======== DATA SHOWN ========

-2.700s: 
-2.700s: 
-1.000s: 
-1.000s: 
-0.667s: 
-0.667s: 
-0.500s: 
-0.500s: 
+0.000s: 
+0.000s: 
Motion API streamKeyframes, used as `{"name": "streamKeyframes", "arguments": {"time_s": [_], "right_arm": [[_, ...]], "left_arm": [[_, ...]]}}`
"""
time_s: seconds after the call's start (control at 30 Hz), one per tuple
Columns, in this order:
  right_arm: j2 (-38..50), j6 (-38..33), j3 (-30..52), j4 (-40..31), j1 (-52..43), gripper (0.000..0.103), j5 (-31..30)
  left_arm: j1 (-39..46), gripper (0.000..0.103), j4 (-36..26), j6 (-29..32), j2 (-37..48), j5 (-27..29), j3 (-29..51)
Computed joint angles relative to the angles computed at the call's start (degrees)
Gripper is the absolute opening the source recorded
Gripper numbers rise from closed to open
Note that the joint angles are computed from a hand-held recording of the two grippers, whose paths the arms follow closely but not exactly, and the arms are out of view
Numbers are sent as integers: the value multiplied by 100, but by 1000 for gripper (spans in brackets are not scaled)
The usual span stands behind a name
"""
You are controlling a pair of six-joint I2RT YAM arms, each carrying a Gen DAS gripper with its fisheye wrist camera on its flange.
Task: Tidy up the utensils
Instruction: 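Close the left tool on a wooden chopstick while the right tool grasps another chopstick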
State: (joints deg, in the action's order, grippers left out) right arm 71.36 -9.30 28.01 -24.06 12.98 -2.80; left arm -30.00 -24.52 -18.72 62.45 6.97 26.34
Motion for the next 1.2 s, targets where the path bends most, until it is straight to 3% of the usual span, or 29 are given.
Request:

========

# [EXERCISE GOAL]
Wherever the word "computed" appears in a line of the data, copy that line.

# [REPLY]
Computed joint angles relative to the angles computed at the call's start (degrees)
Note that the joint angles are computed from a hand-held recording of the two grippers, whose paths the arms follow closely but not exactly, and the arms are out of view

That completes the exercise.